Exercise directions: Please write out every line of the listing without alteration, but omit the images.

(Beginning of Material shown)

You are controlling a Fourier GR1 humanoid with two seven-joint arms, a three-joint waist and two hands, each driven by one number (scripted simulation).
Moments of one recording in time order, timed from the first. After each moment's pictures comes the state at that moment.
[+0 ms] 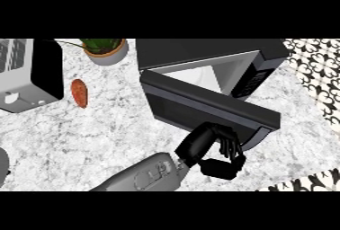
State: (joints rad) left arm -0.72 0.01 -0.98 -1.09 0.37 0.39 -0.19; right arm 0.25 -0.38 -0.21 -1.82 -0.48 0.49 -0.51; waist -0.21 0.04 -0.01
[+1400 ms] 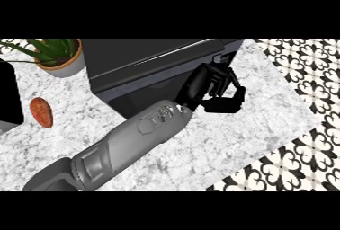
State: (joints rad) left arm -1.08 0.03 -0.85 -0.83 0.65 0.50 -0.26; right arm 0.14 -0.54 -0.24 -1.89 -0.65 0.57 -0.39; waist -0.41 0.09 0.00
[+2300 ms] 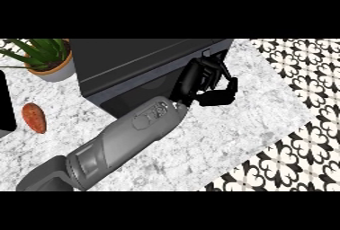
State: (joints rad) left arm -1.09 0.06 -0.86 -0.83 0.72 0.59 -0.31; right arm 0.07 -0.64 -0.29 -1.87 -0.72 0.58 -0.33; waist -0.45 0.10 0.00
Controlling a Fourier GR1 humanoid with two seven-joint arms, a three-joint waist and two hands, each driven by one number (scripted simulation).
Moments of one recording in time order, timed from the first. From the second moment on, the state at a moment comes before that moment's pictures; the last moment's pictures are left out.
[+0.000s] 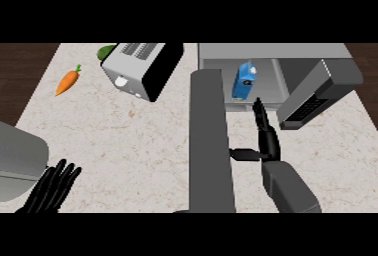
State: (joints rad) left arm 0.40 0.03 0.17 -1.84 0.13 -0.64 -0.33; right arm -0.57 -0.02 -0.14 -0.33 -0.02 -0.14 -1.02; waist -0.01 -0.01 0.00
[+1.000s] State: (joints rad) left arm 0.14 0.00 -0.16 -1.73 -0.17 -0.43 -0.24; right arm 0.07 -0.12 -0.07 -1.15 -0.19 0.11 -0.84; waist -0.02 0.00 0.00
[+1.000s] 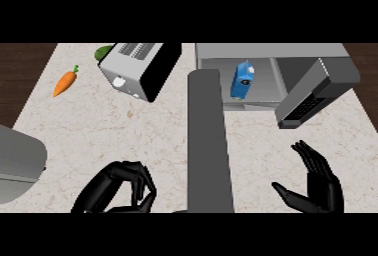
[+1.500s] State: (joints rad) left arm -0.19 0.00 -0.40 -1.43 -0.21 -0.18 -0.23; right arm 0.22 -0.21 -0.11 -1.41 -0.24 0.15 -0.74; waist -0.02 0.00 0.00
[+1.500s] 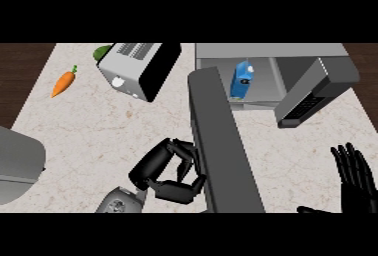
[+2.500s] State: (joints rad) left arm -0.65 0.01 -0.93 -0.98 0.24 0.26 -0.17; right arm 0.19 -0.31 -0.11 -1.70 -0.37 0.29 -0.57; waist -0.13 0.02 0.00
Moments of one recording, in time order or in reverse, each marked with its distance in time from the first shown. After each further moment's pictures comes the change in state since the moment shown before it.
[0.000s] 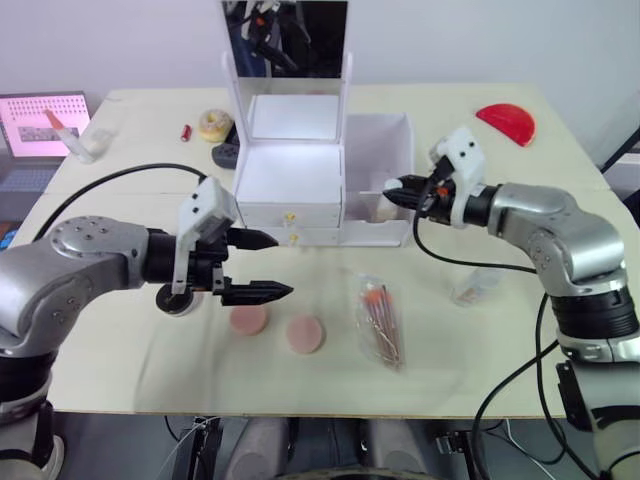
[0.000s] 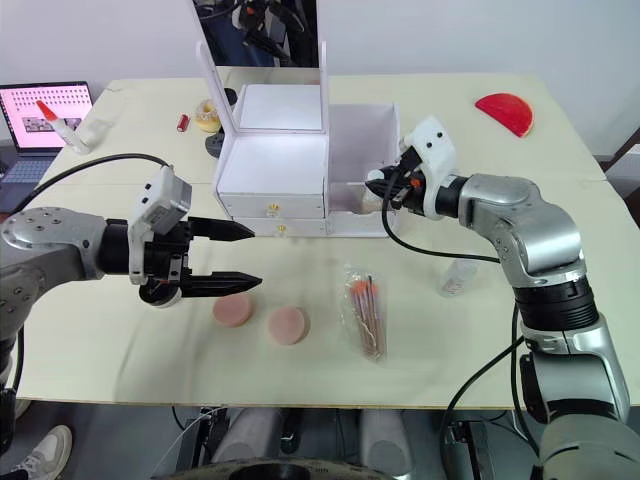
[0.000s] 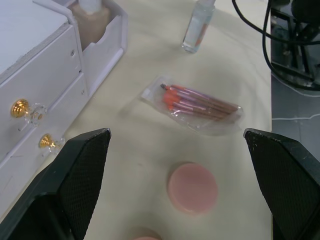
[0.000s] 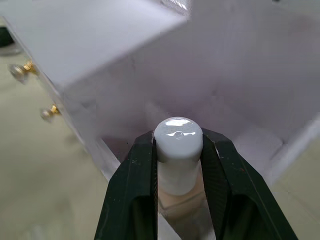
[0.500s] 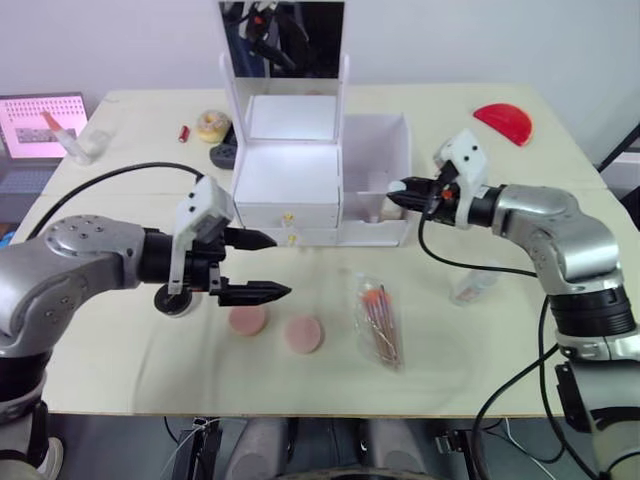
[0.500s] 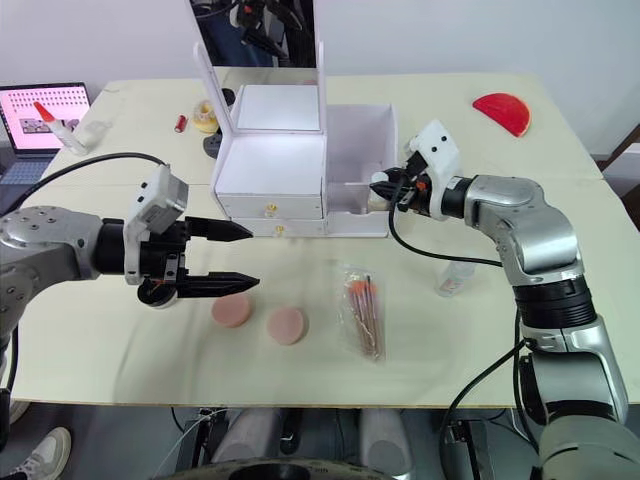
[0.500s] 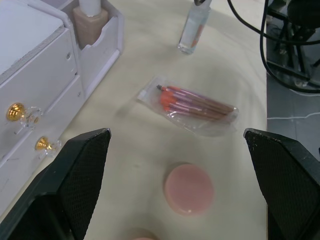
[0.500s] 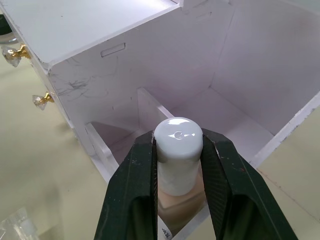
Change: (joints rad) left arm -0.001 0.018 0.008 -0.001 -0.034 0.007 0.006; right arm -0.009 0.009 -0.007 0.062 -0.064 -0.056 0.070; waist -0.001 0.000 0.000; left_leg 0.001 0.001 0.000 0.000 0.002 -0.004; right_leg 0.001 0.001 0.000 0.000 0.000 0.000
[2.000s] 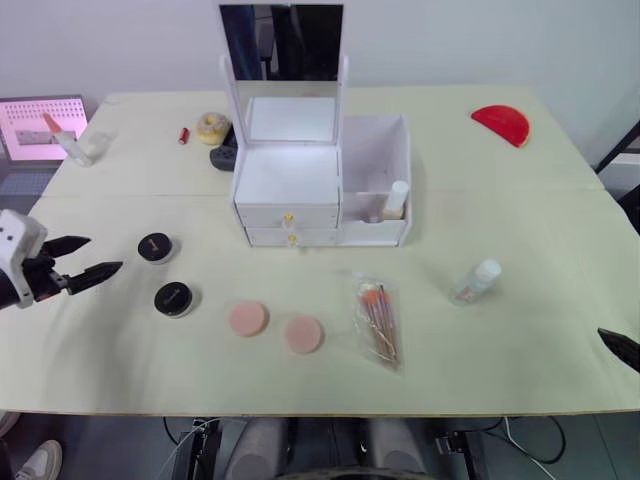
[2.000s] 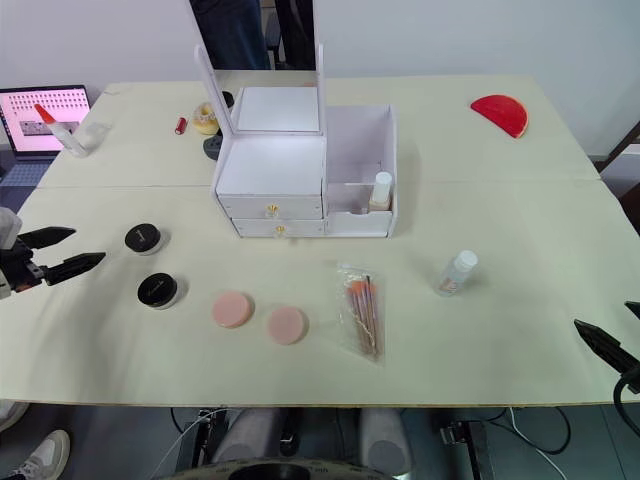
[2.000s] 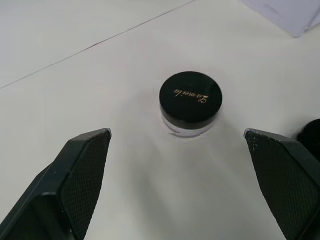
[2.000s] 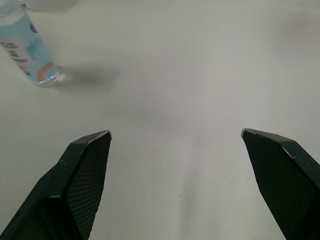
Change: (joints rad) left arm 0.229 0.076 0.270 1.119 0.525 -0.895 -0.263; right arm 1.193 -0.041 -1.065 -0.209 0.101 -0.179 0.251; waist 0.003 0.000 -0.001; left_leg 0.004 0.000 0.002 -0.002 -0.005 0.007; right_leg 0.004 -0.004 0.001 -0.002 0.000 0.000
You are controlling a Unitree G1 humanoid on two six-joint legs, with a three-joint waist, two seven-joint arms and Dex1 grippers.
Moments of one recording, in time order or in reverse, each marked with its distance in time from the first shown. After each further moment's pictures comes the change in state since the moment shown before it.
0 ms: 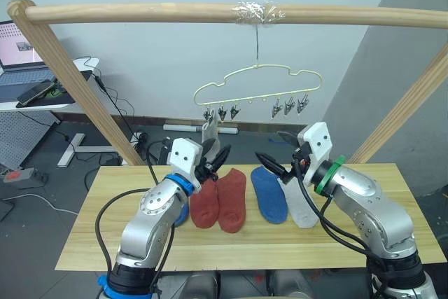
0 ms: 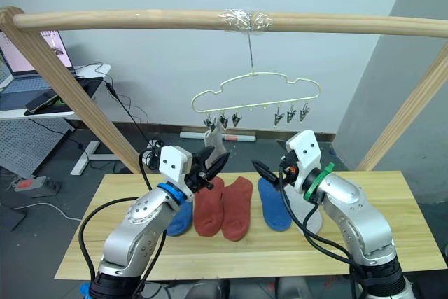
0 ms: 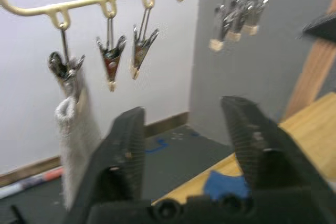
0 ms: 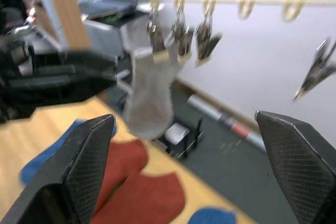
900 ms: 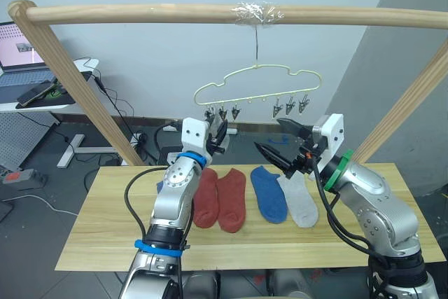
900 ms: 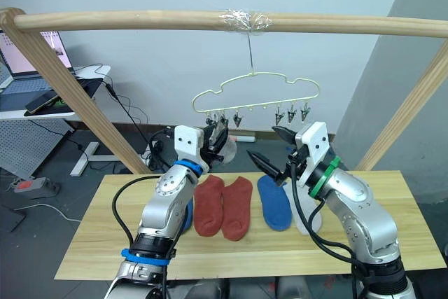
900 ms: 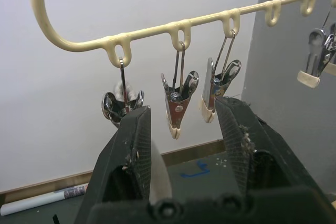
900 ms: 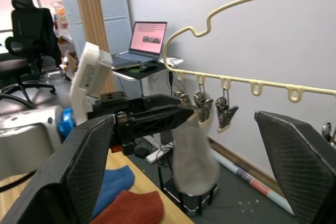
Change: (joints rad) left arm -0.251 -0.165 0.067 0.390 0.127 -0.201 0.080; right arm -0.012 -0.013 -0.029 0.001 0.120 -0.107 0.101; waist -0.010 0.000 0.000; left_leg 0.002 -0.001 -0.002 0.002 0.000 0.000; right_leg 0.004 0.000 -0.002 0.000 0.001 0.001
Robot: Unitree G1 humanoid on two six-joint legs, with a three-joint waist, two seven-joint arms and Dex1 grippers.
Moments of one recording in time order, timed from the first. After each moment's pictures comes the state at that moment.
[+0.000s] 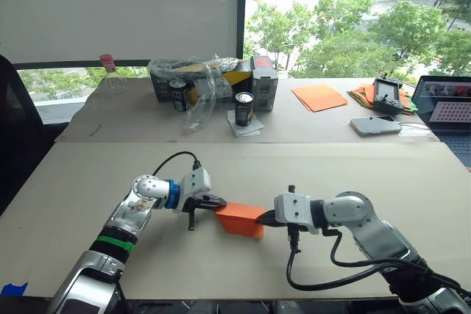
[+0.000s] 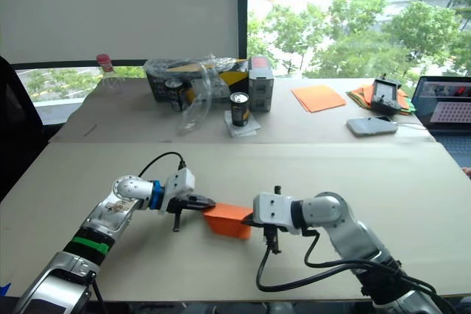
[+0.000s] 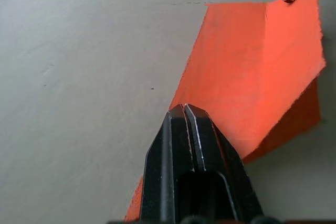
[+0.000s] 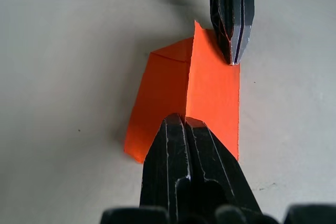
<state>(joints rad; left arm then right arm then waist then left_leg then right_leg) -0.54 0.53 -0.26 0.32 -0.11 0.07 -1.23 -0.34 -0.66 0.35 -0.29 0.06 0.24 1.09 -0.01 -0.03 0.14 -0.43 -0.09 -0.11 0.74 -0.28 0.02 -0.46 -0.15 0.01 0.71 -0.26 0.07</state>
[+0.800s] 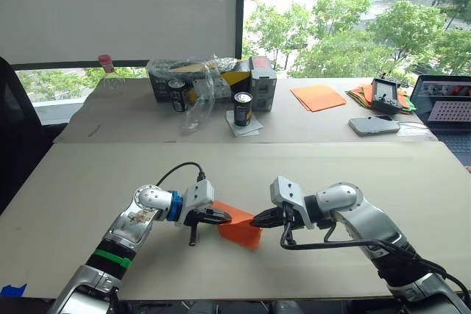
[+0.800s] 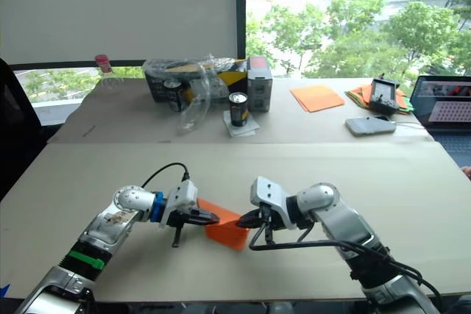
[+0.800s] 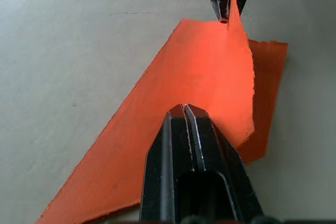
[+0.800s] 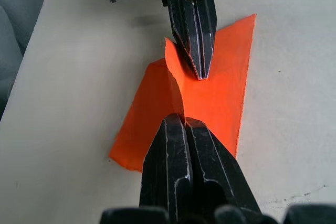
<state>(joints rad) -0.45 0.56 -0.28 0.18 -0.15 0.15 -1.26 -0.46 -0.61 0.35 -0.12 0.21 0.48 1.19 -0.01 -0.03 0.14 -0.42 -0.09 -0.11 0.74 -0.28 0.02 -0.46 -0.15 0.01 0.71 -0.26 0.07</state>
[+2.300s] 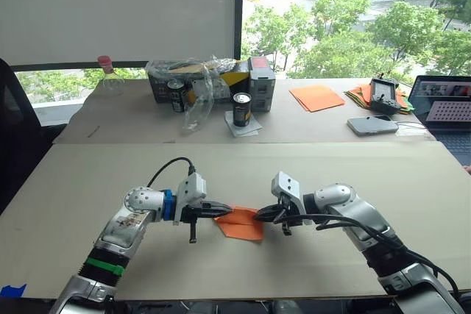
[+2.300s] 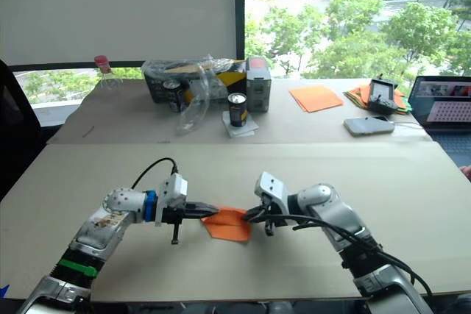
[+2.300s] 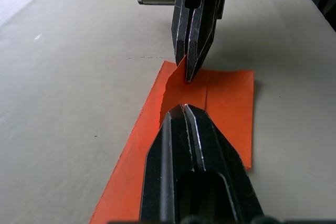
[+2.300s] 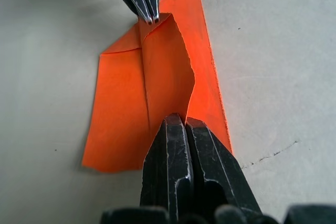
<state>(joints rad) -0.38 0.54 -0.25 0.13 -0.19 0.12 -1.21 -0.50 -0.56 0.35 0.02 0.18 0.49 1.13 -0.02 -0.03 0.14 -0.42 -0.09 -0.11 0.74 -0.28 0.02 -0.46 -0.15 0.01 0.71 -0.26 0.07</state>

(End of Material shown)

Response to this exercise:
You are controlling a Fourier GR1 humanoid with two seven-joint arms, a three-joint waist and two hands, each driven by one number (scripted simulation).
Moments of one recording in time order, timed from the first. After each moment's pictures comes the state at that moment.
[+0 ms] 
State: (joints rad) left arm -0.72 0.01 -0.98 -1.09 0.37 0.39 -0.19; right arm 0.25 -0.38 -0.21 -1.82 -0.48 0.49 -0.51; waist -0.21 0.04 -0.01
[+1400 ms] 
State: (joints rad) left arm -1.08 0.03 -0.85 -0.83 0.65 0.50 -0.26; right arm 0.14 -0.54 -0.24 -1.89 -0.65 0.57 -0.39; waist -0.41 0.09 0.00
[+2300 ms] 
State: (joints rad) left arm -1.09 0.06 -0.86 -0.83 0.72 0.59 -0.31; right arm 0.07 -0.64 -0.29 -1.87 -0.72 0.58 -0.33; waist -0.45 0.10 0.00
Controlling a Fourier GR1 humanoid with two seven-joint arms, a three-joint waist and two hands, each driven by one number (scripted simulation).
Moments of one recording in time order, timed from the first. From the second moment on, the state at a moment comes before that moment's pictures; the last moment's pictures are left out.
[+0.000s] 
State: (joints rad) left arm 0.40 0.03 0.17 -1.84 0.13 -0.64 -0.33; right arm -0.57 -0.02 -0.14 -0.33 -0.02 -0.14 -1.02; waist -0.01 -0.01 0.00
[+1.000s] State: (joints rad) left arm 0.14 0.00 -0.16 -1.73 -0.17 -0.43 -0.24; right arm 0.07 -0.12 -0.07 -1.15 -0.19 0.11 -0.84; waist -0.02 0.00 0.00
[+1.000s] 
[+1.500s] State: (joints rad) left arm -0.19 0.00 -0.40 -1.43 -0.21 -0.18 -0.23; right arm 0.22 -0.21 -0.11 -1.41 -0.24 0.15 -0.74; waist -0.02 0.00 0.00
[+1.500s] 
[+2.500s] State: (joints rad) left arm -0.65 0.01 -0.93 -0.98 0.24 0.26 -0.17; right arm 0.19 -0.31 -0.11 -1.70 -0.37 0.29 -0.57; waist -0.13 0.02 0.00
Moments of one recording, in time order or in reverse, each marked with its distance in time from the first shown. After each further moment's pictures comes the change in state since the moment shown before it.
[0.000s] 
[0.000s] 
[0.000s] 
[0.000s] 
[0.500s] 
[0.500s] 
[0.500s] 
[0.500s] 
Change: (joints rad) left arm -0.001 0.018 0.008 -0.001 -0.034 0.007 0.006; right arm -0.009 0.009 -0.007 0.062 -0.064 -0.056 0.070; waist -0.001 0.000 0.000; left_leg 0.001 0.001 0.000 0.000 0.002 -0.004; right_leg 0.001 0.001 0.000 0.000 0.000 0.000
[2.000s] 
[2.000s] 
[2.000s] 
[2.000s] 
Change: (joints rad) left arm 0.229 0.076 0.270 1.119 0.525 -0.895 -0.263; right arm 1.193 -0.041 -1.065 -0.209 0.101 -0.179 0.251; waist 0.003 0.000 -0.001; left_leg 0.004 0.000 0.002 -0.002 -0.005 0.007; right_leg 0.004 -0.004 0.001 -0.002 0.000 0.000
You are controlling a Unitree G1 humanoid on two six-joint legs, with a three-joint waist, two seven-joint arms and Dex1 grippers.
Moments of one recording, in time order or in reverse, each marked with its distance in time from the first shown. After each further moment's pictures comes the change in state since the moment shown before it.
0 ms: 
0 ms: 
0 ms: 
0 ms: 
900 ms: 
900 ms: 
900 ms: 
900 ms: 
Change: (joints rad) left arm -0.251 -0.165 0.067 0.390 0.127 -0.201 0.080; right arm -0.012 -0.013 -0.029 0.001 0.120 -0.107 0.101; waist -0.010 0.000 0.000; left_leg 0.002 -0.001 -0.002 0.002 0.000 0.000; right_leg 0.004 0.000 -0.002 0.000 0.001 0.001
Robot: Unitree G1 humanoid on two six-joint legs, with a three-joint waist, two seven-joint arms and Dex1 grippers.
Moments of one recording in time order, timed from the first. After each moment's pictures comes the state at that moment.
[+0.000s] 
[+0.000s] 
[+0.000s] 
[+0.000s] 
<state>(joints rad; left arm then right arm then waist then left_leg then right_leg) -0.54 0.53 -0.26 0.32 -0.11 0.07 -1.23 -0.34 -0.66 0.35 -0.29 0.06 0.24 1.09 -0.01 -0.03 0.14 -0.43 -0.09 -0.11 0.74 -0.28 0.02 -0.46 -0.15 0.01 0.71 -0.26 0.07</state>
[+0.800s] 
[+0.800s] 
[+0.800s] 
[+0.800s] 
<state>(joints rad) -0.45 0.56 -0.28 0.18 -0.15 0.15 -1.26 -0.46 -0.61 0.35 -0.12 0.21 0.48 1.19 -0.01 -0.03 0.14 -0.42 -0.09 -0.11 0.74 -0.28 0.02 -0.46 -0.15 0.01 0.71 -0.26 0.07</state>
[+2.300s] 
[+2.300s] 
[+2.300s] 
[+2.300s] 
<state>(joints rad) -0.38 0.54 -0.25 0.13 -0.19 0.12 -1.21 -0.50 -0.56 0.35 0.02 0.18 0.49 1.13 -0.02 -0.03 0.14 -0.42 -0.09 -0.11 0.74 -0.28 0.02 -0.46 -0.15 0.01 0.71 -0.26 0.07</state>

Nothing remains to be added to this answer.